The full data, repeated exactly, is the only answer needed.

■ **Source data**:
━━━━━━━━━━━━━━━━
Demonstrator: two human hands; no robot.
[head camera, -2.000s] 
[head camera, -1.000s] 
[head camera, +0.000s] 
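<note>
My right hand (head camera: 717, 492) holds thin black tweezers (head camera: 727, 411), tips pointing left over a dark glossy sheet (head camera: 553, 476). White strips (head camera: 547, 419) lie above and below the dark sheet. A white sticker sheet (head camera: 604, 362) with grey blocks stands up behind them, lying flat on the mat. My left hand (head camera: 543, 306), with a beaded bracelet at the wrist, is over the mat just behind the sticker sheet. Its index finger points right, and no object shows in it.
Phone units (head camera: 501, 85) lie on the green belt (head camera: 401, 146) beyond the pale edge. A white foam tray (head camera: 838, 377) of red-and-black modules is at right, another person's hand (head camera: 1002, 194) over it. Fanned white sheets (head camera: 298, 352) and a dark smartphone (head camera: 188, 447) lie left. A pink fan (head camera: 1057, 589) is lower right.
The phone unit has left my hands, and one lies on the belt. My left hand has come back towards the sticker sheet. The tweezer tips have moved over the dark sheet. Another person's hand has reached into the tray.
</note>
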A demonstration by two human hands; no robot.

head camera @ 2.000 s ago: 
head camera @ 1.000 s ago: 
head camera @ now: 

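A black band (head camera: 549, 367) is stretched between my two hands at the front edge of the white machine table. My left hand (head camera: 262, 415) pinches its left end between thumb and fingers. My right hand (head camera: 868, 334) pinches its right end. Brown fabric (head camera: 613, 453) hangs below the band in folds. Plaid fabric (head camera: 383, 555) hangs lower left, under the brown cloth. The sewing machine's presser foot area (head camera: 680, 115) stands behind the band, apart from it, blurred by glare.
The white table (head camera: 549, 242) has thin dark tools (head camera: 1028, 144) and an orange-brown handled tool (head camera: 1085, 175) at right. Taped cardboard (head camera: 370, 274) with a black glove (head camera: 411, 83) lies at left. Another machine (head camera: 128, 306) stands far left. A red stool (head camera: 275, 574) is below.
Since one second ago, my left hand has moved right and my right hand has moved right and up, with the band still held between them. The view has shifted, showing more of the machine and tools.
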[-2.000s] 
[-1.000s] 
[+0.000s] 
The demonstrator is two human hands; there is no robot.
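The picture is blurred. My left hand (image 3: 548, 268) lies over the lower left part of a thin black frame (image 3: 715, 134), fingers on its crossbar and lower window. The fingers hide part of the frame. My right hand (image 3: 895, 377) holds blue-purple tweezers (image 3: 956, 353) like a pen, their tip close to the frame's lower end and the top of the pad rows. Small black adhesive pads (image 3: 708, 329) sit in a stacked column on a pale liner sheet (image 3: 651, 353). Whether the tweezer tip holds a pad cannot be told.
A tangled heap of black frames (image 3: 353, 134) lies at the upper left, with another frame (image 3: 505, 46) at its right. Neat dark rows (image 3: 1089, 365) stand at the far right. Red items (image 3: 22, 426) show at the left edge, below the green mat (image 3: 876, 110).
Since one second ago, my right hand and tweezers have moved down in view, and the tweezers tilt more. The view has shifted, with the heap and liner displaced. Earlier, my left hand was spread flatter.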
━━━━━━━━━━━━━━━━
■ **Problem solution**:
Demonstrator: two human hands; no robot.
[head camera, -2.000s] 
[head camera, -1.000s] 
[head camera, +0.000s] 
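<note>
My right hand (head camera: 717, 492) holds thin black tweezers (head camera: 727, 411), tips pointing left over a dark glossy sheet (head camera: 553, 476). White strips (head camera: 547, 419) lie above and below the dark sheet. A white sticker sheet (head camera: 604, 362) with grey blocks stands up behind them, lying flat on the mat. My left hand (head camera: 543, 306), with a beaded bracelet at the wrist, is over the mat just behind the sticker sheet. Its index finger points right, and no object shows in it.
Phone units (head camera: 501, 85) lie on the green belt (head camera: 401, 146) beyond the pale edge. A white foam tray (head camera: 838, 377) of red-and-black modules is at right, another person's hand (head camera: 1002, 194) over it. Fanned white sheets (head camera: 298, 352) and a dark smartphone (head camera: 188, 447) lie left. A pink fan (head camera: 1057, 589) is lower right.
The phone unit has left my hands, and one lies on the belt. My left hand has come back towards the sticker sheet. The tweezer tips have moved over the dark sheet. Another person's hand has reached into the tray.
</note>
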A demonstration by two human hands; no robot.

head camera @ 2.000 s ago: 
head camera @ 1.000 s ago: 
head camera @ now: 

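A black band (head camera: 549, 367) is stretched between my two hands at the front edge of the white machine table. My left hand (head camera: 262, 415) pinches its left end between thumb and fingers. My right hand (head camera: 868, 334) pinches its right end. Brown fabric (head camera: 613, 453) hangs below the band in folds. Plaid fabric (head camera: 383, 555) hangs lower left, under the brown cloth. The sewing machine's presser foot area (head camera: 680, 115) stands behind the band, apart from it, blurred by glare.
The white table (head camera: 549, 242) has thin dark tools (head camera: 1028, 144) and an orange-brown handled tool (head camera: 1085, 175) at right. Taped cardboard (head camera: 370, 274) with a black glove (head camera: 411, 83) lies at left. Another machine (head camera: 128, 306) stands far left. A red stool (head camera: 275, 574) is below.
Since one second ago, my left hand has moved right and my right hand has moved right and up, with the band still held between them. The view has shifted, showing more of the machine and tools.
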[-2.000s] 
[-1.000s] 
[+0.000s] 
The demonstrator is two human hands; there is no robot.
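The picture is blurred. My left hand (image 3: 548, 268) lies over the lower left part of a thin black frame (image 3: 715, 134), fingers on its crossbar and lower window. The fingers hide part of the frame. My right hand (image 3: 895, 377) holds blue-purple tweezers (image 3: 956, 353) like a pen, their tip close to the frame's lower end and the top of the pad rows. Small black adhesive pads (image 3: 708, 329) sit in a stacked column on a pale liner sheet (image 3: 651, 353). Whether the tweezer tip holds a pad cannot be told.
A tangled heap of black frames (image 3: 353, 134) lies at the upper left, with another frame (image 3: 505, 46) at its right. Neat dark rows (image 3: 1089, 365) stand at the far right. Red items (image 3: 22, 426) show at the left edge, below the green mat (image 3: 876, 110).
Since one second ago, my right hand and tweezers have moved down in view, and the tweezers tilt more. The view has shifted, with the heap and liner displaced. Earlier, my left hand was spread flatter.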

The response to the exercise has been completed.